National Council of Sports

Agency overview
- Formed: 1964
- Status: Statutory sports regulatory body
- Headquarters: Lugogo Sports Complex, Kampala, Uganda
- Parent department: Ministry of Education and Sports (Uganda)
- Website: www.ncs.go.ug

= National Council of Sports (Uganda) =

Statutory body in Uganda

The National Council of Sports (Uganda) is a statutory body in Uganda mandated to regulate, develop, and promote sports across the country. It operates under the supervision of the Ministry of Education and Sports.

== History ==
The NCS was established after the enactment of the National Council of Sports Act, 1964. In 2023, the National Sports Act, 2023 was passed, updating the framework for the governance of sport and expanding the Council’s regulatory functions.

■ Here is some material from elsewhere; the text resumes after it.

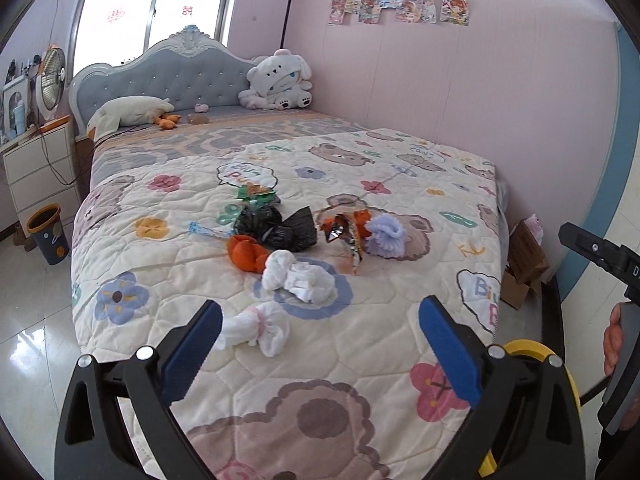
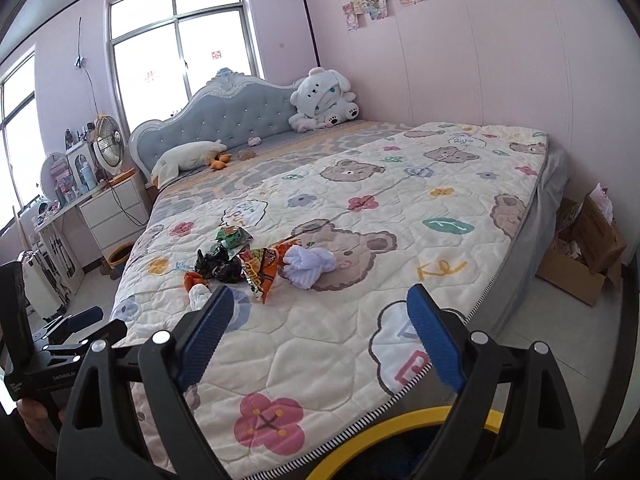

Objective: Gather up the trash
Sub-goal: 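Move both open tools back over the bed toward the white tissue bundles, then grasp the white tissue bundle with the left tool while the right tool grasps another lavender scrubber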

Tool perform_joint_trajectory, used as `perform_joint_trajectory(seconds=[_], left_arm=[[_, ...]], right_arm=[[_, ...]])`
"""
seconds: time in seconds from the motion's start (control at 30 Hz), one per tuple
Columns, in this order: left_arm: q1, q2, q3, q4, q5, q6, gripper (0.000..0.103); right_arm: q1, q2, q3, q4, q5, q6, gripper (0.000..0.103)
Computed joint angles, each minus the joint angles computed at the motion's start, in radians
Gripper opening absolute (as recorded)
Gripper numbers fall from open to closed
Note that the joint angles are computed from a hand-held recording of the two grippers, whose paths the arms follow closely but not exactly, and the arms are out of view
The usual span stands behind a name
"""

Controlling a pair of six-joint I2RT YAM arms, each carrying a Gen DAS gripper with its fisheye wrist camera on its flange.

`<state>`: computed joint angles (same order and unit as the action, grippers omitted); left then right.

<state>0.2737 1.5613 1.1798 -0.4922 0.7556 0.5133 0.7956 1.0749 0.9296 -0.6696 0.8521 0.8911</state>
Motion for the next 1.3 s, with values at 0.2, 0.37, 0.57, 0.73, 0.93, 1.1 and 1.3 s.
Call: perform_joint_trajectory(seconds=[0.2,0.37,0.57,0.73,0.93,1.1,1.3], left_arm=[[0.009,0.12,0.081,0.038,-0.065,-0.022,0.095],[0.003,0.229,0.159,0.035,-0.104,-0.038,0.095],[-0.019,0.335,0.225,0.037,-0.142,-0.057,0.095],[-0.031,0.404,0.288,0.009,-0.148,-0.073,0.095],[-0.034,0.467,0.341,-0.011,-0.144,-0.087,0.095],[-0.042,0.495,0.349,-0.011,-0.153,-0.081,0.095],[-0.053,0.495,0.327,0.007,-0.151,-0.047,0.092]], right_arm=[[-0.158,0.136,0.026,0.189,-0.146,-0.158,0.085],[-0.273,0.295,0.075,0.294,-0.254,-0.245,0.085],[-0.387,0.506,0.169,0.359,-0.359,-0.31,0.085],[-0.453,0.657,0.265,0.377,-0.418,-0.348,0.085],[-0.508,0.776,0.348,0.389,-0.466,-0.369,0.085],[-0.543,0.855,0.413,0.383,-0.49,-0.377,0.085],[-0.575,0.935,0.485,0.379,-0.529,-0.381,0.082]])
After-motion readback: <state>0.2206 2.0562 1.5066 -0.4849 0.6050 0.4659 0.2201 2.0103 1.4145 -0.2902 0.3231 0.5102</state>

== Mandate and functions ==
The functions of the Council include:
- Registration and recognition of national sports associations and federations.
- Promoting and regulating activities of national sports bodies.
- Developing and maintaining public sports facilities.
- Identifying and nurturing sports talent.
- Organizing and sanctioning national and international sports competitions.
- Ensuring accountability of funds disbursed to sports federations.

== Governance ==
The NCS is governed by a board whose members are appointed by the Minister of Education and Sports. The Council is currently chaired by Ambrose Tashobya (2024–2028 term), with Dr. Bernard Patrick Ogwel serving as the General Secretary.

== Recent developments ==
- In 2025, the Council gazetted 45 compliant sports federations and associations under the new National Sports Act.
- In 2024/2025, the Council announced budget cuts affecting allocations to sports federations.